**Your goal**
Set out exactly, line by line, the stretch of data below that begins at the line containing "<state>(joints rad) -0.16" and ends at the line containing "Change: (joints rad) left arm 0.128", with both ends kept.

BEGIN Extracted records

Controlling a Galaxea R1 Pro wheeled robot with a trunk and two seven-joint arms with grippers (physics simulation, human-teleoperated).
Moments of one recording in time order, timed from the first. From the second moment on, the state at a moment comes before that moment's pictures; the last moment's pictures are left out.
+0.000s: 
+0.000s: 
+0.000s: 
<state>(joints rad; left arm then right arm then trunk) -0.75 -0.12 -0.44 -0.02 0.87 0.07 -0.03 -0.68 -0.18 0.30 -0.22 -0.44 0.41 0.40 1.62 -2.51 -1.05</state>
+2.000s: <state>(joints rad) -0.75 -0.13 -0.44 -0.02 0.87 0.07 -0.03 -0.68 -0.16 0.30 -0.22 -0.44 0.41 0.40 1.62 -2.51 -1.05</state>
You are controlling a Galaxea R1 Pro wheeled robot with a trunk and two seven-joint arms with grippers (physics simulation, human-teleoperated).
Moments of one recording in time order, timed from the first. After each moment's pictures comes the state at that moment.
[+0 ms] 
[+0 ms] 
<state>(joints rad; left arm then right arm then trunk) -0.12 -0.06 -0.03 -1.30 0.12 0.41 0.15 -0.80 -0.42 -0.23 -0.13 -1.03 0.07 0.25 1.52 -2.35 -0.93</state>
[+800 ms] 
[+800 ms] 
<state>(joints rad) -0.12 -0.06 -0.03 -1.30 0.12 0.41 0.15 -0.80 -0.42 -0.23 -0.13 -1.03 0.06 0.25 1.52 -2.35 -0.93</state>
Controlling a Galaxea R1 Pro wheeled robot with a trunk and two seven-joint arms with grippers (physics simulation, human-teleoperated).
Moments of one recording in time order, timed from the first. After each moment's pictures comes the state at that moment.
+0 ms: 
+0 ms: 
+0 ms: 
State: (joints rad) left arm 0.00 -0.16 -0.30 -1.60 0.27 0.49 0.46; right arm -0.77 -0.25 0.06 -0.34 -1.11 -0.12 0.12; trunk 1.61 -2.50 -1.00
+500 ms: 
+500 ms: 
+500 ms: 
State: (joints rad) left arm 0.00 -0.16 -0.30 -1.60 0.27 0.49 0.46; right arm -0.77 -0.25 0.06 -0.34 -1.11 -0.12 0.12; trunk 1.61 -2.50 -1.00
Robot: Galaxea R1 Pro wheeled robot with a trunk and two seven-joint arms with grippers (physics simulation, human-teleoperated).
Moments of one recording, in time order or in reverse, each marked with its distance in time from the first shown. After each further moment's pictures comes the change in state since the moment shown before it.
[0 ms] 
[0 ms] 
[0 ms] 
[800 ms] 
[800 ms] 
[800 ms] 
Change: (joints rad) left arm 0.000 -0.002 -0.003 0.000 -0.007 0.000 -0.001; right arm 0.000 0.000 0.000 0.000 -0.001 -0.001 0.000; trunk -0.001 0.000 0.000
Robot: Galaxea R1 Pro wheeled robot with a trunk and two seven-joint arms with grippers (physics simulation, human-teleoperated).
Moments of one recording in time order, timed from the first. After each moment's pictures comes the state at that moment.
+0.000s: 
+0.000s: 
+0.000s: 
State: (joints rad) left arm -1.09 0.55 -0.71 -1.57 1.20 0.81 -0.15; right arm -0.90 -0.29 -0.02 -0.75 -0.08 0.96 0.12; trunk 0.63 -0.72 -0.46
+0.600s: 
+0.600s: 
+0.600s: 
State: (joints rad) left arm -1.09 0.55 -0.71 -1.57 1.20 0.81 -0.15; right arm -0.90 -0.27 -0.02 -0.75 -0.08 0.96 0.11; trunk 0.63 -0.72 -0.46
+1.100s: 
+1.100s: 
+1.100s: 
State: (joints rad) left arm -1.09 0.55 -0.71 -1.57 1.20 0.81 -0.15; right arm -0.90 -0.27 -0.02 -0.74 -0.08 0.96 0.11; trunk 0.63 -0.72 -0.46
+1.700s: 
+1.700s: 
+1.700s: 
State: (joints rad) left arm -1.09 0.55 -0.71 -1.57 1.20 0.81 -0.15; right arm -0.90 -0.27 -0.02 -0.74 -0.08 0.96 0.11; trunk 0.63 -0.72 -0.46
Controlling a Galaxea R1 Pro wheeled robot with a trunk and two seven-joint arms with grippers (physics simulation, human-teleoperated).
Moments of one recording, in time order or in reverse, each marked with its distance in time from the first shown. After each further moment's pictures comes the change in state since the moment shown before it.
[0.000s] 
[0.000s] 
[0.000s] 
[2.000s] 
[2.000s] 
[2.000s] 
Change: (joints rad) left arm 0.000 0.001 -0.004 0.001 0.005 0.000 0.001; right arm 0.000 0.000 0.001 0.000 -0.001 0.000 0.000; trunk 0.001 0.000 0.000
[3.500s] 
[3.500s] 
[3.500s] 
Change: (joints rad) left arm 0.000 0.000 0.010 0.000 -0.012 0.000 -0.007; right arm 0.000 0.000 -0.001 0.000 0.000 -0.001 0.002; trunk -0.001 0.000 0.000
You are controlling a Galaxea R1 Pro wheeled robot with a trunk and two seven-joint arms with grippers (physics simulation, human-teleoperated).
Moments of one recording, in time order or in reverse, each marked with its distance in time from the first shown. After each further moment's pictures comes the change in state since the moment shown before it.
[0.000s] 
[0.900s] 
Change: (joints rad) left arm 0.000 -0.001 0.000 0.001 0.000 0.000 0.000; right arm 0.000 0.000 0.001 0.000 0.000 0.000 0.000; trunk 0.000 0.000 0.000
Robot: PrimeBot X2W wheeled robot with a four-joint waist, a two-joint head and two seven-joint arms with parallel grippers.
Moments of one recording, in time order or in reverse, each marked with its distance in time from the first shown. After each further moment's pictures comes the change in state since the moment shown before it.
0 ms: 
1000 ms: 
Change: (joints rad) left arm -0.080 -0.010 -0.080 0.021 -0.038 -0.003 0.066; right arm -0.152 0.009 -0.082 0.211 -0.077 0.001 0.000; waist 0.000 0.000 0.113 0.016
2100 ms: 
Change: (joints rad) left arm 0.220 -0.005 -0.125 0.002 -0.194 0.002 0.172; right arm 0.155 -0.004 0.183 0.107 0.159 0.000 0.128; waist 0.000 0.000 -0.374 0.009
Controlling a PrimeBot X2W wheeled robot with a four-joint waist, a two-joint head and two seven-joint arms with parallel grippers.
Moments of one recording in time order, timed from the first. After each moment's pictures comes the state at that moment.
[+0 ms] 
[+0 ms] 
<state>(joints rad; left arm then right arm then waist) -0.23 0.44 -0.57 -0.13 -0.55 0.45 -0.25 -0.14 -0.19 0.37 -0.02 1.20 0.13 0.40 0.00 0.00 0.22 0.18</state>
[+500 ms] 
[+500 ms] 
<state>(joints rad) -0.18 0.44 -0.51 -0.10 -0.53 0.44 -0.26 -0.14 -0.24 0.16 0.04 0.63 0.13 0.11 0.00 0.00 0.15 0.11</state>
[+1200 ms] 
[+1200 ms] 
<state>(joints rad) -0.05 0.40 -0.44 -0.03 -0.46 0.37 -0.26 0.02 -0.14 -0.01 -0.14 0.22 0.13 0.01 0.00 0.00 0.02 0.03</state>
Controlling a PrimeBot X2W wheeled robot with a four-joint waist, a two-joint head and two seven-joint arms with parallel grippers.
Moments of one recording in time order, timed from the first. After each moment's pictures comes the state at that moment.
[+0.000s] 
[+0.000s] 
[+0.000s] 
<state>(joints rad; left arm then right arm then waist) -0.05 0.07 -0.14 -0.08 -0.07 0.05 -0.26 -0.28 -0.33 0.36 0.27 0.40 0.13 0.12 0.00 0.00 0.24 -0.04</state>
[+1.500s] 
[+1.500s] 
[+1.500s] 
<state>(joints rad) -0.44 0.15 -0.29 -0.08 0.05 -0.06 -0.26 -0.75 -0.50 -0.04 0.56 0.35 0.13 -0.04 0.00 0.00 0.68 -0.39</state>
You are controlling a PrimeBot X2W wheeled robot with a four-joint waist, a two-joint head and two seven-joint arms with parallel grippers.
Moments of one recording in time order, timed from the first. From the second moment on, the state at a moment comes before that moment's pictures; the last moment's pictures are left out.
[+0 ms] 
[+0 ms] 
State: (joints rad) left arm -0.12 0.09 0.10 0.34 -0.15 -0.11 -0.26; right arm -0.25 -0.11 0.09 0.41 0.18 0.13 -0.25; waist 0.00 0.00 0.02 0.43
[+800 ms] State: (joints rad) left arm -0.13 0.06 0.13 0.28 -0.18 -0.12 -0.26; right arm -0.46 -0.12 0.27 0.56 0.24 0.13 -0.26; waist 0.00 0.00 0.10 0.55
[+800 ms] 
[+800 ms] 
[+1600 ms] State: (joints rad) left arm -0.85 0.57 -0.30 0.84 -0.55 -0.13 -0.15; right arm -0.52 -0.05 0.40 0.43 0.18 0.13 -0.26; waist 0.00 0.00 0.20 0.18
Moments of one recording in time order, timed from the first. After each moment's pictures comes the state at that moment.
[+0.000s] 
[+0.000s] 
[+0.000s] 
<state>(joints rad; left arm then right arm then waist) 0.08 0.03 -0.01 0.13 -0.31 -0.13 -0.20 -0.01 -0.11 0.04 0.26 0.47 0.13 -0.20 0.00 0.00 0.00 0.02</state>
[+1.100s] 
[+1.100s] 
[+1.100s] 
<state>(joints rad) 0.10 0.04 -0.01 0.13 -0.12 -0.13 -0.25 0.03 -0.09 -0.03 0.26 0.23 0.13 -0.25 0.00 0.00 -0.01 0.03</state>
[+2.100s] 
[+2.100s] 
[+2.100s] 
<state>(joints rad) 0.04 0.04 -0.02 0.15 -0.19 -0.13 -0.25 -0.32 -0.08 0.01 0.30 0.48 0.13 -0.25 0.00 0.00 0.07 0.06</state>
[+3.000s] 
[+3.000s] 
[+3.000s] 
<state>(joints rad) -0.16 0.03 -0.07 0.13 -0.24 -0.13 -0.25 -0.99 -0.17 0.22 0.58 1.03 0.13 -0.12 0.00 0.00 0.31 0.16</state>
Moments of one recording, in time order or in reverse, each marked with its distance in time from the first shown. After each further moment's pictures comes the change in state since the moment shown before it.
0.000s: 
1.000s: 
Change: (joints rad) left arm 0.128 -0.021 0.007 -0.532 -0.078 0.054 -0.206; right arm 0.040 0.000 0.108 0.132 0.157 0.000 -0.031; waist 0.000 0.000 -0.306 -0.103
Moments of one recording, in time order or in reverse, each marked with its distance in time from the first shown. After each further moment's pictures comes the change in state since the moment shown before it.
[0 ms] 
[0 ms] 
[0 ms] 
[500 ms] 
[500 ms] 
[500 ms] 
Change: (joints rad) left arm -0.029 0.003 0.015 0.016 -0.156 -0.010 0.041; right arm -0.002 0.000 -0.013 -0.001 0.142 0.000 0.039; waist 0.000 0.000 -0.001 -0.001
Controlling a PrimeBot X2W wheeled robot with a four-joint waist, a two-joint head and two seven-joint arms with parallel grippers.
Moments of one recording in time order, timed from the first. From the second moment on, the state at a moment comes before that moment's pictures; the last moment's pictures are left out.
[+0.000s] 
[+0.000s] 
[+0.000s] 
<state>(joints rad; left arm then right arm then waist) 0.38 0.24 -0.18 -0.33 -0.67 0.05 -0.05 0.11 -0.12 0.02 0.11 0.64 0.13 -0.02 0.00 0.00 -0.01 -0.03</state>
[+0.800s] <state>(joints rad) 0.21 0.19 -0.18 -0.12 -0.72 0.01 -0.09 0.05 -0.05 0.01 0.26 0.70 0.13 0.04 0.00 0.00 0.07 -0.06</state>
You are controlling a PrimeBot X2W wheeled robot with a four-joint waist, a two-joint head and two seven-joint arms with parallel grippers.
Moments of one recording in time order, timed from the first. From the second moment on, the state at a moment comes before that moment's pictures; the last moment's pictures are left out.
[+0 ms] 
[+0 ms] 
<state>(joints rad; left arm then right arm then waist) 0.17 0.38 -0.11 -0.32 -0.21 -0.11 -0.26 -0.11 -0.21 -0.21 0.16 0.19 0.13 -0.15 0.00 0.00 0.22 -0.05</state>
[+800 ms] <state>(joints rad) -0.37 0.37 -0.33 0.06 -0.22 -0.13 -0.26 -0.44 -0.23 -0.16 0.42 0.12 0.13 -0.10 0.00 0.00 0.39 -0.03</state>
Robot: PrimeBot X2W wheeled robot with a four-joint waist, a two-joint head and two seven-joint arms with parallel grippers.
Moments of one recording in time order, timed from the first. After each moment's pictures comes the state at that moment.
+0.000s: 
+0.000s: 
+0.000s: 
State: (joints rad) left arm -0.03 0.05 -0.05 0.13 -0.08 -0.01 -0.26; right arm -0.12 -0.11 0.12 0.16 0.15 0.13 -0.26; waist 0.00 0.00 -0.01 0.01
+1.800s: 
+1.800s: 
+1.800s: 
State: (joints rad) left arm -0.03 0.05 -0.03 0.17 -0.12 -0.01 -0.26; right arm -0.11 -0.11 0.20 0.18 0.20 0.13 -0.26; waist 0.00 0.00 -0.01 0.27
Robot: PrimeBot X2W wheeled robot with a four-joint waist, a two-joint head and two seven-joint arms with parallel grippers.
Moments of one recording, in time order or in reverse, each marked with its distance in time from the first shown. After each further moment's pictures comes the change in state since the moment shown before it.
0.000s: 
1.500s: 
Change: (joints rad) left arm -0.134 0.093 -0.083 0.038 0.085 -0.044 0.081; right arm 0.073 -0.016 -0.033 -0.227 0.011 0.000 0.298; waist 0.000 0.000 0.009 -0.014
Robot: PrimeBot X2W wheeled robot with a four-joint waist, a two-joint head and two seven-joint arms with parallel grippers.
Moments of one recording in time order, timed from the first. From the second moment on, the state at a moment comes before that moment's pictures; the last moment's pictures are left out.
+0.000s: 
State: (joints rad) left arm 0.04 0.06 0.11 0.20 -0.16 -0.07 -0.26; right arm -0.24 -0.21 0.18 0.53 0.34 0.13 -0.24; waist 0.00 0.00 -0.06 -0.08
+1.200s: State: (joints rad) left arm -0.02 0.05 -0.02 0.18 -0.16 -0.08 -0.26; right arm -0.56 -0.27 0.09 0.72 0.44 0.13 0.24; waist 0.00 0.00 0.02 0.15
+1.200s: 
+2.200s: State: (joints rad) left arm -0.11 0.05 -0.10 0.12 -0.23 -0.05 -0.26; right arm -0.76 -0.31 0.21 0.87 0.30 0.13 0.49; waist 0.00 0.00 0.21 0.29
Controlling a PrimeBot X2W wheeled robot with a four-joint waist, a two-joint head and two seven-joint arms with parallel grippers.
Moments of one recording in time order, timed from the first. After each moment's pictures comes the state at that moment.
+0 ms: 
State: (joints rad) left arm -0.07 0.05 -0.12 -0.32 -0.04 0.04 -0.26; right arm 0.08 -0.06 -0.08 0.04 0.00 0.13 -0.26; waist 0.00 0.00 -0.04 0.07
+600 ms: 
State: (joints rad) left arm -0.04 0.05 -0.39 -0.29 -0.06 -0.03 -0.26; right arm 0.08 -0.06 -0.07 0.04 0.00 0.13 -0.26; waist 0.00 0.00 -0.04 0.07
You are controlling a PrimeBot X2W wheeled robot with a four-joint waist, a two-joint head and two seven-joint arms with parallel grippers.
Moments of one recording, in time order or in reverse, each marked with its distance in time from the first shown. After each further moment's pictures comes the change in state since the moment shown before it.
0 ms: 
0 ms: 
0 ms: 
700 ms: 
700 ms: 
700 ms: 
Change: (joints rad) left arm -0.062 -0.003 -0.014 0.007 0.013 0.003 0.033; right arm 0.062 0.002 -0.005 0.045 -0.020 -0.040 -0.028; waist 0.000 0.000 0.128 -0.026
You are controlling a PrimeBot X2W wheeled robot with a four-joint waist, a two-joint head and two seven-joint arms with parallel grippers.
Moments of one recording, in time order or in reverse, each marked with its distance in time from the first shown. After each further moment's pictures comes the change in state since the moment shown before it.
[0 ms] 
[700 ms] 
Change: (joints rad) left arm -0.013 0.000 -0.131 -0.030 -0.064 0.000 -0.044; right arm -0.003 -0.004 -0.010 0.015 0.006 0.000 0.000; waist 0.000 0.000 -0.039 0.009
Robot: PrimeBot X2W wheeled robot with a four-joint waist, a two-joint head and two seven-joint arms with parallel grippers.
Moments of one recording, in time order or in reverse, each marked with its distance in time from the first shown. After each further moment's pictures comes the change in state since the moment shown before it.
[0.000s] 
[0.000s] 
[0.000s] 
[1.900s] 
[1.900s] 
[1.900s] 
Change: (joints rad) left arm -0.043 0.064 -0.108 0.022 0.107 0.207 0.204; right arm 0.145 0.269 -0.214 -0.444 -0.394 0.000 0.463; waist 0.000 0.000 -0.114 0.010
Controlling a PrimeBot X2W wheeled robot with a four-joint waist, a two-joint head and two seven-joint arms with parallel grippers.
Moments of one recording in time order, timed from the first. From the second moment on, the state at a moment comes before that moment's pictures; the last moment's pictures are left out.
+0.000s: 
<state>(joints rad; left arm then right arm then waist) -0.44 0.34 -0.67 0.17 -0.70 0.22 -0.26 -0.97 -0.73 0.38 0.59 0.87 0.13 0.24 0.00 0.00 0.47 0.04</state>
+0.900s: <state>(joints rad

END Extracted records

**Written solution**
<state>(joints rad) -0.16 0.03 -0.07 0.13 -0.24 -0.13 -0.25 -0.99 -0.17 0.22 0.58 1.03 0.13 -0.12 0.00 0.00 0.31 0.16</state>
Moments of one recording, in time order or in reverse, each marked with its distance in time from the first shown. After each further moment's pictures comes the change in state since the moment shown before it.
0.000s: 
1.000s: 
Change: (joints rad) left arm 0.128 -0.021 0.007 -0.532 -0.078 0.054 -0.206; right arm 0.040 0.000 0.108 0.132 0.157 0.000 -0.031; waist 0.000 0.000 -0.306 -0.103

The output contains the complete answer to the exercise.